Le fait que les Frères musulmans s'en sortent plutôt bien est un revers pour Al-Qaida, qui les accusait de trahison. C'est toute la vision du monde des djihadistes qui s'effondre : depuis plus de vingt ans, ils répétaient que ces régimes ne pouvaient être renversés que par la force, qu'ils ne tenaient que grâce à l'aide des Etats-Unis et de leurs alliés. Or ces changements sont aussi le résultat des pressions américaines!

Pis : tous ces jeunes qui descendent dans les rues le font au nom de la démocratie, de Parlements représentatifs et d'élections libres. Toutes choses qui, pour Al-Qaida, sont hérétiques. C'est pour cela que les djihadistes sont du côté de tous les pouvoirs en place. Ils misent évidemment sur un retournement de situation, sur un bain de sang.

La branche irakienne d'Al-Qaida s'est "lâchée" le 8 février avec un communiqué dans lequel elle vomit tout ce pour quoi les gens se battent en ce moment, appelant les Egyptiens à ne "pas remplacer ce qui n'est pas si mal par quelque chose de pire. Attention aux ruses des idéologies non islamiques, ajoutent-ils, telles la laïcité malsaine, la démocratie infidèle et les idoles putrides du patriotisme et du nationalisme." Ils vont payer longtemps de tels propos. Enfin, il faut constater que, malgré des semaines de troubles, ils n'ont pas été capables, jusqu'au jour où nous parlons, de monter une seule provocation. C'est comme s'ils étaient tétanisés.

Vous êtes actuellement aux Etats-Unis. Comment analysez-vous l'attitude américaine?

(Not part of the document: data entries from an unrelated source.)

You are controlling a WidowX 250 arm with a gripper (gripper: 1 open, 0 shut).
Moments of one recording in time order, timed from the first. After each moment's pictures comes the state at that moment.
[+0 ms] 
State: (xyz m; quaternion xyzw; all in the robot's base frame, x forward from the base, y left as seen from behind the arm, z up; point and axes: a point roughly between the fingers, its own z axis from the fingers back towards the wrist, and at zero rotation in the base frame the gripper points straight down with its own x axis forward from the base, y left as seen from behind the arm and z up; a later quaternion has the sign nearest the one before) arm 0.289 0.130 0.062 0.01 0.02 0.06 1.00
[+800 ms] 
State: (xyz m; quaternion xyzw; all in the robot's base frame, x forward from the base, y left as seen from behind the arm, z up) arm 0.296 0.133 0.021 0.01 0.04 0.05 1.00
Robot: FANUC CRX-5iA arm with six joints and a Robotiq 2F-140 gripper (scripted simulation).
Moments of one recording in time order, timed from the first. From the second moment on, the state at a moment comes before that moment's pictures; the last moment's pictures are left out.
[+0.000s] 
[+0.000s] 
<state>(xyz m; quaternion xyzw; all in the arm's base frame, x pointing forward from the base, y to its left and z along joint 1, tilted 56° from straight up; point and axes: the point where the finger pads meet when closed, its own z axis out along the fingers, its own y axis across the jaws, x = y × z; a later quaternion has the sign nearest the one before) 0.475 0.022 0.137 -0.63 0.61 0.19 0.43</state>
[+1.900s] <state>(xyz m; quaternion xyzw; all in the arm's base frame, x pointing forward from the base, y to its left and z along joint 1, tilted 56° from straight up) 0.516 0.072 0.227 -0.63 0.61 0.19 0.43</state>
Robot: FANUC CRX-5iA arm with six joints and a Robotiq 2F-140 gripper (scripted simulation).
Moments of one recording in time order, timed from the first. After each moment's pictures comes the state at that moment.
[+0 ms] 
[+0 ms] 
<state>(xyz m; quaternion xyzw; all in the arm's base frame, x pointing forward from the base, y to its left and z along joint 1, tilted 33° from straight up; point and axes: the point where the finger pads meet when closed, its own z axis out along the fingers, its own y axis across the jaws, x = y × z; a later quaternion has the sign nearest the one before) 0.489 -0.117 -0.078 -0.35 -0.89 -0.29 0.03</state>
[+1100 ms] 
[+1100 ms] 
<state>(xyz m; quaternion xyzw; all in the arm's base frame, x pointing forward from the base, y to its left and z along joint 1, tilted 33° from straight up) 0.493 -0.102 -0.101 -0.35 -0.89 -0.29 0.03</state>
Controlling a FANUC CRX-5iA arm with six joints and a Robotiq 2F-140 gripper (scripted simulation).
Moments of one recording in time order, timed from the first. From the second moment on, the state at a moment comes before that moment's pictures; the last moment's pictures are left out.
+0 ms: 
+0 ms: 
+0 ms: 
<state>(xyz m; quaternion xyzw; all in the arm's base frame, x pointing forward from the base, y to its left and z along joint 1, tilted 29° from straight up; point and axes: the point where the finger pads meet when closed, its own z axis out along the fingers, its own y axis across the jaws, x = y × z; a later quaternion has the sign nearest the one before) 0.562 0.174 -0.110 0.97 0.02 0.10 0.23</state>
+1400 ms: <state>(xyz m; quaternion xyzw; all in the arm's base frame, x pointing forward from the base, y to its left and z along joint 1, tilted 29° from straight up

L'équipe Obama paraît avoir compris que c'est l'occasion d'assécher réellement le terreau du terrorisme. Pour la Tunisie, la ligne de soutien au mouvement démocratique a été très claire. Pour l'Egypte, le gouvernement américain a d'abord été aussi du côté du changement. Mais l'affaire est vite devenue un sujet de débats intérieurs, la droite républicaine et certains amis d'Israël commençant à accuser Barack Obama de "perdre l'Egypte" comme Jimmy Carter avait perdu l'Iran, en 1979. Ces tirs de barrage ont provoqué une cascade de déclarations officielles qui ont donné l'impression d'un flottement. Mais, finalement, l'attitude américaine a facilité le départ de Moubarak. Surtout, l'opinion publique s'est largement identifiée aux jeunes animateurs du mouvement démocratique, ce qui pourrait modifier durablement l'image encore très négative des Arabes aux Etats-Unis.